Разговор явно не вязался. Мы допили, и я соскользнул с табурета, приготовившись распрощаться — пожать ему руку, сказать, что был рад его встретить, и выразить надежду на то, что увидимся еще. В 1948 году было множество встреч вроде этой. Я повернулся в протянул руку.
— Не уходи, Капа. Прошу тебя.
Я снова уселся на табурет.
— Ты никуда особенно не торопишься?
— Нет, — ответил я. — Особенно никуда.
— Я хотел написать тебе письмо, когда все это кончилось. Я знаю, как ты относился к этой истории, знаю, как ты относился ко мне, и мне хотелось поблагодарить тебя за твои показания на следствии. Ты сделал очень много для моего оправдания.
— Я только рассказал, что произошло.
— Было еще много такого, о чем ты не рассказал.

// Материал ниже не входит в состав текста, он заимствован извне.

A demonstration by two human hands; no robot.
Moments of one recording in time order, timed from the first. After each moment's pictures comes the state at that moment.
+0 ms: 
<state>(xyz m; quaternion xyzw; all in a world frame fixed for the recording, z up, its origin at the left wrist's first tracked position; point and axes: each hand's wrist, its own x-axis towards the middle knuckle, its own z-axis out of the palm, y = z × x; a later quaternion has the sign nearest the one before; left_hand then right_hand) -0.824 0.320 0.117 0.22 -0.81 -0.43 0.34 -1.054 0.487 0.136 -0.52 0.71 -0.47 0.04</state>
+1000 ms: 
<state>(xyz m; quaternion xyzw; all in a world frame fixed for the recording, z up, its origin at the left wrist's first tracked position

— С меня не требовали анализа. Я рассказал только то, что видел.
— Как ты относишься ко мне теперь?
— По правде говоря, Чарли, никак. За последние два года я даже не вспомнил о тебе. Рад, что ты так хорошо выглядишь. Сожалею, что тебе не повезло на войне. Всякое бывает. Наверно, ты уже не возвращался на фронт?
— Нет. Меня бросали с места на место вплоть до Фоллвью. Я вел себя довольно прилично. Атомная бомба закрыла мне путь на фронт.
— Вот беда! Подумайте, какое свинство! Взяли да лишили тебя столь милой твоему сердцу войны. А ведь из тебя вышел бы такой хороший генерал!
— Я это заслужил. Но я не то хотел сказать... так получилось...
— Уж наверно, не то! Рассказывай.
— Не то, черт возьми!
Мне вдруг стало противно.
— Скажи мне, Чарли...
— Что?
— Какие похороны устроили тому капитану? Какая процедура полагается в армии, когда пьяный полковник избивает до неузнаваемости капитана за то, что тот не умеет метко стрелять? Играют ли «Отбой» над его могилой? Дают ли залп? Накрывают ли гроб флагом? Награждают ли его посмертно «Пурпурным сердцем»? Получает ли его мать «Золотую звезду», чтобы выставить ее в окне? Присваивают ли его имя какому-нибудь посту Американского легиона?
Бронсон слез с табурета и двинулся прочь. Я схватил его за руку и повернул кругом.
— Извини, Чарли, — сказал я. — Я становлюсь мерзким пьяницей.
Он уселся и допил виски.
— Их просто хоронят, Капа. Выплачивают страховую премию и хоронят.
— Забудь об этом, Чарли. Это не мое дело.
— Я был у его матери.
— И что?
— Когда я сказал ей, кто я такой, с ней случилась истерика. Она так кричала на меня... Ладно, черт с ней. Как ты поживаешь?
— Ты уже спрашивал, и не один раз.
— Я читал твою книгу и смотрел фильм. Мне понравилось и то и другое.
— Спасибо.
— Надо будет как-нибудь снова сыграть в шахматы, Капа.
— Обязательно. Что у тебя за работа сейчас?
— Поручения. Я самый высокооплачиваемый мальчик на побегушках в мире. Как налогоплательщик, Капа, ты должен протестовать против того, что мне столько переплачивают. Собственно говоря, эта работа лучше большинства тех, которые я выполнял после войны. Я работаю на службу общественной информации Пентагона. В мои обязанности входит обслуживать важных персон, приезжающих из Вашингтона. Я устраиваю их в отели, достаю билеты в театр, сопровождаю по городу, выполняю всякие мелкие поручения.